Would you copy each line of the records that includes the word "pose"?

> [Provided information]

********

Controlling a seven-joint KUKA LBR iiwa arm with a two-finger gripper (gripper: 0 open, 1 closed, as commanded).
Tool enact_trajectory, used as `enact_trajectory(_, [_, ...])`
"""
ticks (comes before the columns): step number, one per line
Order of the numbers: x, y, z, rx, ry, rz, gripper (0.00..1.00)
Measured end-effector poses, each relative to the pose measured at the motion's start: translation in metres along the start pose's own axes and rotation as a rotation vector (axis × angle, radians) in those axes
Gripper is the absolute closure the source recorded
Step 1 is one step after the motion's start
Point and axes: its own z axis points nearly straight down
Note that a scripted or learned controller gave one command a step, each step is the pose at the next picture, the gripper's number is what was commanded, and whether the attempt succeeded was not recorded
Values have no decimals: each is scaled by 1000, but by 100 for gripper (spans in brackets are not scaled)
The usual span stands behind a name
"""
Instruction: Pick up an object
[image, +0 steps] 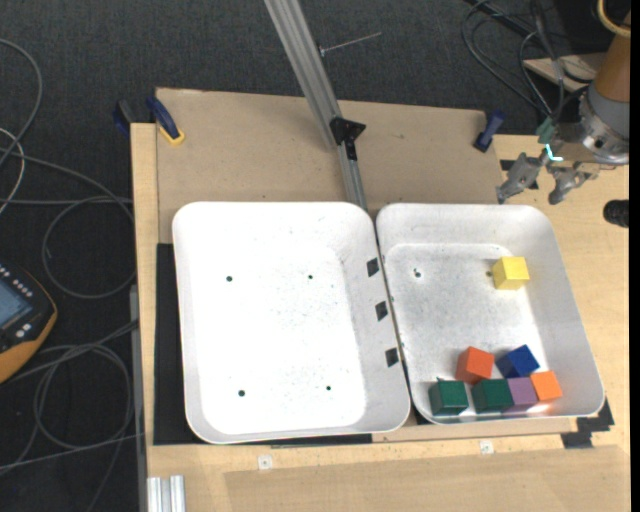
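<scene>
Blocks (495, 385) crowd right bin (570, 300) front edge; gripper (538, 185) spread, nothing held, above back rim.

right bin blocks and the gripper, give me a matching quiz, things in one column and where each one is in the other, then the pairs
Things:
1. yellow block
2. blue block
3. dark green block
4. gripper

Places:
A. left end of the cluster along the near wall
B. above the bench, beyond the right bin's far right corner
C. alone near the far right of the bin
D. in the cluster, behind the purple block

Pairs: 1-C, 2-D, 3-A, 4-B

Bright, even light; soft focus.
</scene>
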Motion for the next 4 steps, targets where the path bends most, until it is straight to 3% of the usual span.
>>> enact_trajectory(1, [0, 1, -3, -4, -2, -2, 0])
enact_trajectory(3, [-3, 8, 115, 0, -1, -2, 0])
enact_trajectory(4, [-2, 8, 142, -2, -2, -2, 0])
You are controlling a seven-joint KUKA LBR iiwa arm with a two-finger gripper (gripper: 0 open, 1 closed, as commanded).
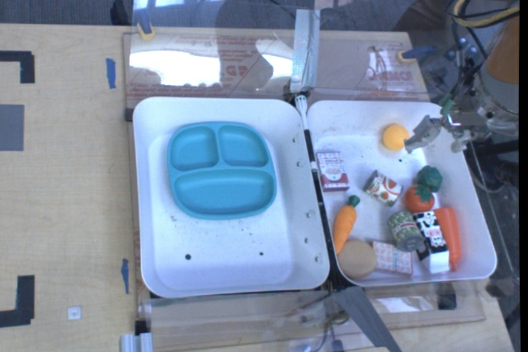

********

> [Answer for this exercise]
Measured end-effector poses, each relative to the pose measured at the motion's start: translation in metres along the start pose's own axes and rotation as a rotation vector (axis × angle, radians) in those axes
Note that a scripted or learned controller gave one command a step, each step is the pose at the next picture, the gripper's number is what was commanded, and whether the attempt succeeded was not recorded

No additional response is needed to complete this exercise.